» **Data extract**:
● ● ● ●

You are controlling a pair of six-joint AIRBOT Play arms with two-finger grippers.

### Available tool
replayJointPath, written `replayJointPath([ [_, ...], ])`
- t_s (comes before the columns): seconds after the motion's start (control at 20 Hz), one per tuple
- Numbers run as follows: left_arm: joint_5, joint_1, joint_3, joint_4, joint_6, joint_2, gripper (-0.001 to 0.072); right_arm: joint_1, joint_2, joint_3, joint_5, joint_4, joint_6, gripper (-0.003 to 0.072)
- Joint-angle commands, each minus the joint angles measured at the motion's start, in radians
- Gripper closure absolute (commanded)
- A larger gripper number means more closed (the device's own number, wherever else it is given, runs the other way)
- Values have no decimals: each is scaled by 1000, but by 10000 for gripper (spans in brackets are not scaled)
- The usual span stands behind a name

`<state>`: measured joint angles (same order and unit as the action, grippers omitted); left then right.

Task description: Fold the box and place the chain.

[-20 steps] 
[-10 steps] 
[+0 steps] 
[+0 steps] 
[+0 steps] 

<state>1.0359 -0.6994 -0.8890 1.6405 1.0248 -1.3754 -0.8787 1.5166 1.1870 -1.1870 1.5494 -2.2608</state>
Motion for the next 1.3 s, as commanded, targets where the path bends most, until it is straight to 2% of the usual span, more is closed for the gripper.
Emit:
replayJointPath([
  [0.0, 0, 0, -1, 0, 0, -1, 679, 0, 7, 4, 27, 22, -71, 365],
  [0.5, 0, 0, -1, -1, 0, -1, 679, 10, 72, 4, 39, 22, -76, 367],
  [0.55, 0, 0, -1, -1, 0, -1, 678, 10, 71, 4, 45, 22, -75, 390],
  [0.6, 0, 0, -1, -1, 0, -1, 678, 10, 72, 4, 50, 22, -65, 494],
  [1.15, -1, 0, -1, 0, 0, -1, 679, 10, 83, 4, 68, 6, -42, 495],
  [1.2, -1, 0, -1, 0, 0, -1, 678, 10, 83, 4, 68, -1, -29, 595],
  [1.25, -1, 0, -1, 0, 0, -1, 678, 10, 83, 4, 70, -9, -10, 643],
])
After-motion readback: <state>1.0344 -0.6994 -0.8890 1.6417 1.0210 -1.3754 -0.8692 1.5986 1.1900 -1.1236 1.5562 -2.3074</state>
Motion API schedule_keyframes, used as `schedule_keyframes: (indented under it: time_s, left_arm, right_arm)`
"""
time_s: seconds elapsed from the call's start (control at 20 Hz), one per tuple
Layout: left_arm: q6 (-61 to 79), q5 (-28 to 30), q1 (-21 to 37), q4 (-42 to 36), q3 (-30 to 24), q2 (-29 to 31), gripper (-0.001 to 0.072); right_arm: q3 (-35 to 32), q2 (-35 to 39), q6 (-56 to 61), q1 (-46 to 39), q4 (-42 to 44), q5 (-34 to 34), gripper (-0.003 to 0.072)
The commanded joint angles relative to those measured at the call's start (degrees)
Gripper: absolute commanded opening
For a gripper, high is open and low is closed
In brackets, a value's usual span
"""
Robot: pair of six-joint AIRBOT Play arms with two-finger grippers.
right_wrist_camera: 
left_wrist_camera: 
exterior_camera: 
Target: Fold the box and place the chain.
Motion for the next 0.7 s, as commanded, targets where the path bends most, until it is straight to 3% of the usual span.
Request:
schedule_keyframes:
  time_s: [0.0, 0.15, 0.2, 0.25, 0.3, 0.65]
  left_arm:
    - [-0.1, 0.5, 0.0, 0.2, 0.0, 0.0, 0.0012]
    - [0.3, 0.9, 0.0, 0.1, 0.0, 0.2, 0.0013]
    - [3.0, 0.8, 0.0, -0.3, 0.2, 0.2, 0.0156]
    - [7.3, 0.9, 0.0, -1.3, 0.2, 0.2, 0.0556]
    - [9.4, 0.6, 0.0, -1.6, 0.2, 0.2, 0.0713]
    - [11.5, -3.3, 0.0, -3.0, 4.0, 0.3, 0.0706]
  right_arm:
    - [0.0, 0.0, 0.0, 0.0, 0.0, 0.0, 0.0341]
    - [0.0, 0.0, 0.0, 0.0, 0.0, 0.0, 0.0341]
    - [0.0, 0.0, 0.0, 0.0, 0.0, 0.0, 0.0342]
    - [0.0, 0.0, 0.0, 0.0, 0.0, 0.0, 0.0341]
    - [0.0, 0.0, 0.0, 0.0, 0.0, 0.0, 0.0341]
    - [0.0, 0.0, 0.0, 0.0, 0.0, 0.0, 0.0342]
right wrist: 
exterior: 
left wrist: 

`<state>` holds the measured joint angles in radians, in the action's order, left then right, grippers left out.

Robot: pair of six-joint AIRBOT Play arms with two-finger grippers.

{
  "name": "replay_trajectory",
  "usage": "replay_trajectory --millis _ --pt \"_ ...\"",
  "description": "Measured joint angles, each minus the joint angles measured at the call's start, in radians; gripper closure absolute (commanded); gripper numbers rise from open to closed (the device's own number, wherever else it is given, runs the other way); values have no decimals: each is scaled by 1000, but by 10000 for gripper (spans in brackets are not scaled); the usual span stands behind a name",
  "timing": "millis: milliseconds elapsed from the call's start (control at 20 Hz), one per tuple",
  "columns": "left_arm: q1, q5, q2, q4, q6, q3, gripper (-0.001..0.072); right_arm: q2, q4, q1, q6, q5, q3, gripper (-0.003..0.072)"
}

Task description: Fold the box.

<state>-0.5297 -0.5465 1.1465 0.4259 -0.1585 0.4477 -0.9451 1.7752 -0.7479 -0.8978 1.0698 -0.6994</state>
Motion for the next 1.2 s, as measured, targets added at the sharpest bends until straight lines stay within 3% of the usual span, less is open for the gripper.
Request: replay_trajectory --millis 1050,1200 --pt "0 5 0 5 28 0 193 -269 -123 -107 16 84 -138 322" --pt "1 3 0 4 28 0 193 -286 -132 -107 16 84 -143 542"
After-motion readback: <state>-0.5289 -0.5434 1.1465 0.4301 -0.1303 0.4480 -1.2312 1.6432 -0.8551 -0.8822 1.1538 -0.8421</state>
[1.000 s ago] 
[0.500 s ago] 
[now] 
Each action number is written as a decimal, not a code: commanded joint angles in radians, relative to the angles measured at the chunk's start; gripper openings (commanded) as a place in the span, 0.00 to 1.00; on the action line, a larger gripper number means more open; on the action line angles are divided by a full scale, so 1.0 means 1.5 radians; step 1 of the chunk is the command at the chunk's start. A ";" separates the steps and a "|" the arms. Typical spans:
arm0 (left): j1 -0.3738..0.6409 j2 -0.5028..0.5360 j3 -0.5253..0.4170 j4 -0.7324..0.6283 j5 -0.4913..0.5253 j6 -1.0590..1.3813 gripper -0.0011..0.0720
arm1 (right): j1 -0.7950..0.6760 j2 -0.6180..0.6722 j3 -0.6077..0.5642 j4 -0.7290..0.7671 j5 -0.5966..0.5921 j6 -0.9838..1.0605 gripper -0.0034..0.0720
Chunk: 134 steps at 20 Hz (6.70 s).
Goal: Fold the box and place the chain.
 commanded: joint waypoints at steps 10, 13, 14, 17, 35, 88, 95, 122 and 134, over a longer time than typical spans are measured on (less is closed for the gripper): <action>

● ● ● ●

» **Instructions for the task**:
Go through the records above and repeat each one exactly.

» **Answer to this task**:
You are controlling a pair of six-joint AIRBOT Play arms with two-finger grippers.

### Available tool
replayJointPath, written `replayJointPath([ [_, ...], ])`
- t_s (comes before the columns): seconds after the motion's start (control at 20 Hz), one per tuple
- Numbers run as follows: left_arm: joint_5, joint_1, joint_3, joint_4, joint_6, joint_2, gripper (-0.001 to 0.072); right_arm: joint_1, joint_2, joint_3, joint_5, joint_4, joint_6, gripper (-0.003 to 0.072)
- Joint-angle commands, each minus the joint angles measured at the motion's start, in radians
- Gripper closure absolute (commanded)
- A larger gripper number means more closed (the device's own number, wherever else it is given, runs the other way)
- Values have no decimals: each is scaled by 1000, but by 10000 for gripper (spans in brackets are not scaled)
- The usual span stands behind a name

`<state>`: measured joint angles (same order and unit as the action, grippers omitted); left then right.

Task description: Fold the box and place the chain.

[-20 steps] 
[-10 steps] 
[+0 steps] 
[+0 steps] 
[+0 steps] 

<state>1.0359 -0.6994 -0.8890 1.6405 1.0248 -1.3754 -0.8787 1.5166 1.1870 -1.1870 1.5494 -2.2608</state>
Motion for the next 1.3 s, as commanded, targets where the path bends most, until it is straight to 2% of the usual span, more is closed for the gripper.
Emit:
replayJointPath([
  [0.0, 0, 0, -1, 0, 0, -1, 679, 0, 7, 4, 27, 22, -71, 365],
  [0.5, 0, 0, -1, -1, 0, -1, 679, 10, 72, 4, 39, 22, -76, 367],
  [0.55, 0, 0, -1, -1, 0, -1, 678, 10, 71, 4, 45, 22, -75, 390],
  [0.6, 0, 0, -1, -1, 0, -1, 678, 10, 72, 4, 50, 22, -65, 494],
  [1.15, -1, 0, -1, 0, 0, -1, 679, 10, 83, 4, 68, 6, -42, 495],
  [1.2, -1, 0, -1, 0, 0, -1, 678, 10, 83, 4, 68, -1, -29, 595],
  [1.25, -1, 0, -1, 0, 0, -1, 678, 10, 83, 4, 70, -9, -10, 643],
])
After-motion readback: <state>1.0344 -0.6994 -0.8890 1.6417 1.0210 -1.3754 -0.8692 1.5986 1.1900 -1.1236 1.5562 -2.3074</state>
Motion API schedule_keyframes, used as `schedule_keyframes: (indented under it: time_s, left_arm, right_arm)`
"""
time_s: seconds elapsed from the call's start (control at 20 Hz), one per tuple
Layout: left_arm: q6 (-61 to 79), q5 (-28 to 30), q1 (-21 to 37), q4 (-42 to 36), q3 (-30 to 24), q2 (-29 to 31), gripper (-0.001 to 0.072); right_arm: q3 (-35 to 32), q2 (-35 to 39), q6 (-56 to 61), q1 (-46 to 39), q4 (-42 to 44), q5 (-34 to 34), gripper (-0.003 to 0.072)
The commanded joint angles relative to those measured at the call's start (degrees)
Gripper: absolute commanded opening
For a gripper, high is open and low is closed
In brackets, a value's usual span
"""
Robot: pair of six-joint AIRBOT Play arms with two-finger grippers.
right_wrist_camera: 
left_wrist_camera: 
exterior_camera: 
Target: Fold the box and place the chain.
Motion for the next 0.7 s, as commanded, targets where the path bends most, until it is straight to 3% of the usual span.
Request:
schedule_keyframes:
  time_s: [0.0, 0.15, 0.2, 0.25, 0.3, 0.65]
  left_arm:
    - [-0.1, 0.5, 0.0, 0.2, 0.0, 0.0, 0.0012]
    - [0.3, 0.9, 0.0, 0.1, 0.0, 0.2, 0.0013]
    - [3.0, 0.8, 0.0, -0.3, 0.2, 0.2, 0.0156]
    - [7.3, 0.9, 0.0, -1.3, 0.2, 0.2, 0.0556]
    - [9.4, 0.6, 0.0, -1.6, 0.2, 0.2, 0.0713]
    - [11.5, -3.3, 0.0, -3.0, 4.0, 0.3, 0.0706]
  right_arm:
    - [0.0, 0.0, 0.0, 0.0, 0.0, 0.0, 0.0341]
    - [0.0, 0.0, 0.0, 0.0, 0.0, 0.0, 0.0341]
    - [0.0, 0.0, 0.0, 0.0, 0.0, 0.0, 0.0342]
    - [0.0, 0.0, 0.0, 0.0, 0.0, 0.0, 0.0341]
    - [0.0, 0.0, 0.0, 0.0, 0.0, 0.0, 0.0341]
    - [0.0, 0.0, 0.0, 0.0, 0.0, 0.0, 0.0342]
right wrist: 
exterior: 
left wrist: 

`<state>` holds the measured joint angles in radians, in the action's order, left then right, grippers left out.

Robot: pair of six-joint AIRBOT Play arms with two-finger grippers.

{
  "name": "replay_trajectory",
  "usage": "replay_trajectory --millis _ --pt \"_ ...\"",
  "description": "Measured joint angles, each minus the joint angles measured at the call's start, in radians; gripper closure absolute (commanded); gripper numbers rise from open to closed (the device's own number, wherever else it is given, runs the other way); values have no decimals: each is scaled by 1000, but by 10000 for gripper (spans in brackets are not scaled); the usual span stands behind a name",
  "timing": "millis: milliseconds elapsed from the call's start (control at 20 Hz), one per tuple",
  "columns": "left_arm: q1, q5, q2, q4, q6, q3, gripper (-0.001..0.072); right_arm: q2, q4, q1, q6, q5, q3, gripper (-0.003..0.072)"
}

Task description: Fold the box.

<state>-0.5297 -0.5465 1.1465 0.4259 -0.1585 0.4477 -0.9451 1.7752 -0.7479 -0.8978 1.0698 -0.6994</state>
Motion for the next 1.2 s, as measured, targets added at the sharpest bends until straight lines stay within 3% of the usual span, less is open for the gripper.
Request: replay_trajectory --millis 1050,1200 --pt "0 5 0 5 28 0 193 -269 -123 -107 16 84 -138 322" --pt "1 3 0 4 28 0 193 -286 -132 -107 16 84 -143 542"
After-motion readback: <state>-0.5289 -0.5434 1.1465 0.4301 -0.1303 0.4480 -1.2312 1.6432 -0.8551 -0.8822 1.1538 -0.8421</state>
[1.000 s ago] 
[0.500 s ago] 
[now] 
Each action number is written as a decimal, not a code: commanded joint angles in radians, relative to the angles measured at the chunk's start; gripper openings (commanded) as a place in the span, 0.00 to 1.00; on the action line, a larger gripper number means more open; on the action line angles are divided by a full scale, so 1.0 means 1.5 radians; step 1 of the chunk is the command at the chunk's start. A ";" separates the steps and a "|" the arms. Typical spans:
arm0 (left): j1 -0.3738..0.6409 j2 -0.5028..0.5360 j3 -0.5253..0.4170 j4 -0.7324..0.6283 j5 -0.4913..0.5253 j6 -1.0590..1.3813 gripper -0.0011..0.0720
arm1 (right): j1 -0.7950..0.6760 j2 -0.6180..0.6722 j3 -0.6077..0.5642 j4 -0.7290..0.7671 j5 -0.5966..0.5921 j6 -0.9838..1.0605 gripper -0.0034..0.0720
Chunk: 134 steps at 20 Hz (6.70 s).
Goal: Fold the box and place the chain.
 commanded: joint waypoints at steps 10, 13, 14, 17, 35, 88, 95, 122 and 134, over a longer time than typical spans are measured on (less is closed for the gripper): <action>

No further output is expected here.